Activity: Every record needs to be set down again without a single difference.

+ + +

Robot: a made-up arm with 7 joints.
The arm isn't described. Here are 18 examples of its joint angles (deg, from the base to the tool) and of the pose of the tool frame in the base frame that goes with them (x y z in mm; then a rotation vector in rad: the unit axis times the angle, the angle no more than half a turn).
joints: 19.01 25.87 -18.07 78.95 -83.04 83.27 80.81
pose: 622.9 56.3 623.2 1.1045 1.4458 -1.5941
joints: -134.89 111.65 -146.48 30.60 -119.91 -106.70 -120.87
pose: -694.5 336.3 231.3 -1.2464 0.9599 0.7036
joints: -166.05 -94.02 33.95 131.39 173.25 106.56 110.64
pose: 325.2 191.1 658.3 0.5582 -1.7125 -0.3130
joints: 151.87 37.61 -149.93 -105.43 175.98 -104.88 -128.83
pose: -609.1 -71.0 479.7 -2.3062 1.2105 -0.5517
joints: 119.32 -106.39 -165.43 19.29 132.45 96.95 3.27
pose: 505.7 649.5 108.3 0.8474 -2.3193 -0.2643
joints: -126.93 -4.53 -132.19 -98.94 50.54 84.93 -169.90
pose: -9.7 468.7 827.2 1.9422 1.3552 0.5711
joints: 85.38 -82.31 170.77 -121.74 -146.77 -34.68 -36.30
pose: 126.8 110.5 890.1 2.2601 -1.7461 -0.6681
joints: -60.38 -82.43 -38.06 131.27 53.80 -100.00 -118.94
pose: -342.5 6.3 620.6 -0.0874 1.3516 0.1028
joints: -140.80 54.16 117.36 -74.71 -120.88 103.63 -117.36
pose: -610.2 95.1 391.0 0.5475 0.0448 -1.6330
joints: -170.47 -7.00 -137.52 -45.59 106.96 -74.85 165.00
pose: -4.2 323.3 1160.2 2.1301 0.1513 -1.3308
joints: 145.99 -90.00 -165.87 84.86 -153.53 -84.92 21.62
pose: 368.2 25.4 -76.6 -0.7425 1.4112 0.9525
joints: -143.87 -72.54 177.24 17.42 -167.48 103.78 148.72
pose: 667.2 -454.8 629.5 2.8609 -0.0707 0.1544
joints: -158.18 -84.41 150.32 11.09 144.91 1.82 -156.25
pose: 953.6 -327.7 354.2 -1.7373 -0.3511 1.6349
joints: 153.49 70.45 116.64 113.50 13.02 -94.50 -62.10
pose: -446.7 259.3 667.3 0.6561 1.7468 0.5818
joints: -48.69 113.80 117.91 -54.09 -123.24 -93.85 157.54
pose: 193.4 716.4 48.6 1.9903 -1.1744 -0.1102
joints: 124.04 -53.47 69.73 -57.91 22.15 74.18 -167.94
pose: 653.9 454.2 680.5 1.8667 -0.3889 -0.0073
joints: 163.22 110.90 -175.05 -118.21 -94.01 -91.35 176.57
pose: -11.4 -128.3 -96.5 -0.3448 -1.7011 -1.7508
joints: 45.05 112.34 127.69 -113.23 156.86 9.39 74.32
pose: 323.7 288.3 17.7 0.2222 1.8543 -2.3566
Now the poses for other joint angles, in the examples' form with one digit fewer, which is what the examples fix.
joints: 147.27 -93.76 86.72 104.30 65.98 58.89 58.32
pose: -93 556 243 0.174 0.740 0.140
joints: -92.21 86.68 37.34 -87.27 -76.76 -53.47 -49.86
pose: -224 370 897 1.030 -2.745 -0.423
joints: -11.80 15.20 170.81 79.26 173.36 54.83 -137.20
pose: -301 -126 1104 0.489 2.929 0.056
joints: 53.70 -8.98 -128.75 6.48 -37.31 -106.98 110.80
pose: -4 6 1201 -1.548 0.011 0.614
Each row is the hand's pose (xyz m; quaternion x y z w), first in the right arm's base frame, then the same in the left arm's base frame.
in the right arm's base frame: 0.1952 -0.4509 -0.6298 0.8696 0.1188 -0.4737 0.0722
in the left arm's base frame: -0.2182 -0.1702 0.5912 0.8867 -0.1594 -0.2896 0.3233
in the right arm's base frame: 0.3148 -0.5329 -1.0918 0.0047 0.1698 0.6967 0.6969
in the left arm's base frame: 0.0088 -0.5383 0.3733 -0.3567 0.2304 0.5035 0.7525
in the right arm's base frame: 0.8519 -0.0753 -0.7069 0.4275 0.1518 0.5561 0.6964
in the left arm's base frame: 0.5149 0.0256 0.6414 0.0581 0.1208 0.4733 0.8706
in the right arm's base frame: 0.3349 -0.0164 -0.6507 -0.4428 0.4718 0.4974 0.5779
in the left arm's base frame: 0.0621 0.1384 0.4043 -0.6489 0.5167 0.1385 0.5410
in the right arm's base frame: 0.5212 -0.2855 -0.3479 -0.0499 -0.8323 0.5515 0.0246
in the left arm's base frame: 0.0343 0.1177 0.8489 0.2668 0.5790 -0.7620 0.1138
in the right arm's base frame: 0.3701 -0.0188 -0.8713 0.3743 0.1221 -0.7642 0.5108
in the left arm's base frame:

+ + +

Final answer:
Robot: a made-up arm with 7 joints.
The arm isn't described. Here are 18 examples of its joint angles (deg, from the base to the tool) and of the pose of the tool frame in the base frame that goes with them (x y z in mm; then a rotation vector in rad: the unit axis times the angle, the angle no more than half a turn).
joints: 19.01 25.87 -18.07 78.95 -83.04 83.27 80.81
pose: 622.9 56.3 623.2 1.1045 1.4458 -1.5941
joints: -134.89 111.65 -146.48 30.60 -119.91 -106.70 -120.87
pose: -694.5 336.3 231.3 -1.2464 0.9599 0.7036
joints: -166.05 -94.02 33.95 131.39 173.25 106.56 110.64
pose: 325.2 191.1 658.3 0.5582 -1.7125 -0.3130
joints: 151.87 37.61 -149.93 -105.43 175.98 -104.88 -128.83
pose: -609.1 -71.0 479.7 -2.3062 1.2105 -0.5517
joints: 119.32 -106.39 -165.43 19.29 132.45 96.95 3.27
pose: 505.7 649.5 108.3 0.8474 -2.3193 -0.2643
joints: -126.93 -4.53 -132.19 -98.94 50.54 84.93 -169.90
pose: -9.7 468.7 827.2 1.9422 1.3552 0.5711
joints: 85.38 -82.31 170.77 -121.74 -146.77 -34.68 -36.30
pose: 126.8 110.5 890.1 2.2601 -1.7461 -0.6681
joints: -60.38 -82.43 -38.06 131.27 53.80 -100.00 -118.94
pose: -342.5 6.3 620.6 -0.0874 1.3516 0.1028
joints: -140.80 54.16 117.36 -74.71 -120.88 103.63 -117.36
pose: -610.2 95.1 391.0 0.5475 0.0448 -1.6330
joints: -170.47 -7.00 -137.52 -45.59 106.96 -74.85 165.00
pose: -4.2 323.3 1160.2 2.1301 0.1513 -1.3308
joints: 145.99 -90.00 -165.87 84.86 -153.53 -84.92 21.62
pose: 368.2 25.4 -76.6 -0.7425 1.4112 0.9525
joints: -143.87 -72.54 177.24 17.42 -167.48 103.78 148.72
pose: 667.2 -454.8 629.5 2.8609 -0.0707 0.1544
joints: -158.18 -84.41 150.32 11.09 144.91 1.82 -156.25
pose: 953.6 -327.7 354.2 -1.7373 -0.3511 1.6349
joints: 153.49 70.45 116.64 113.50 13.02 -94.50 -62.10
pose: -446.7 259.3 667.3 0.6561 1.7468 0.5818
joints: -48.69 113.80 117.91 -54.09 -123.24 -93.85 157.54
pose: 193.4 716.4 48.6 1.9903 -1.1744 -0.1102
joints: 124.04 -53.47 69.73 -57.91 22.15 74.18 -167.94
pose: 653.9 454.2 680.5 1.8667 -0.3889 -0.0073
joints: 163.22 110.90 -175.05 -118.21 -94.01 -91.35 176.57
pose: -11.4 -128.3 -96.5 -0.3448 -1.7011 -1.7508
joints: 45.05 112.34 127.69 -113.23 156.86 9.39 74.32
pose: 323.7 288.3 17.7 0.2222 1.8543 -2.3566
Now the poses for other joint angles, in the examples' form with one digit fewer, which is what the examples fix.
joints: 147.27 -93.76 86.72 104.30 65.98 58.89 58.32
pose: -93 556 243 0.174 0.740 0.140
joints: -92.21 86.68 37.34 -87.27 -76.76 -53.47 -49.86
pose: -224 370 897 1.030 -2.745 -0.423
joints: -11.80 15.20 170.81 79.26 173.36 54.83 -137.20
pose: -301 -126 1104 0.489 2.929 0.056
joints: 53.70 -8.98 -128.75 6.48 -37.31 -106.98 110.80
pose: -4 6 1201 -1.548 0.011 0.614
Each row is the hand's pose (xyz m; quaternion x y z w), first in the right arm's base frame, then the same in the left arm's base frame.
in the right arm's base frame: 0.1952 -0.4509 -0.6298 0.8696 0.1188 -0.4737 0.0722
in the left arm's base frame: -0.2182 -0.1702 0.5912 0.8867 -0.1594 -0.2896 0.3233
in the right arm's base frame: 0.3148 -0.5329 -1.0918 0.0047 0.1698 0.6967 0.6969
in the left arm's base frame: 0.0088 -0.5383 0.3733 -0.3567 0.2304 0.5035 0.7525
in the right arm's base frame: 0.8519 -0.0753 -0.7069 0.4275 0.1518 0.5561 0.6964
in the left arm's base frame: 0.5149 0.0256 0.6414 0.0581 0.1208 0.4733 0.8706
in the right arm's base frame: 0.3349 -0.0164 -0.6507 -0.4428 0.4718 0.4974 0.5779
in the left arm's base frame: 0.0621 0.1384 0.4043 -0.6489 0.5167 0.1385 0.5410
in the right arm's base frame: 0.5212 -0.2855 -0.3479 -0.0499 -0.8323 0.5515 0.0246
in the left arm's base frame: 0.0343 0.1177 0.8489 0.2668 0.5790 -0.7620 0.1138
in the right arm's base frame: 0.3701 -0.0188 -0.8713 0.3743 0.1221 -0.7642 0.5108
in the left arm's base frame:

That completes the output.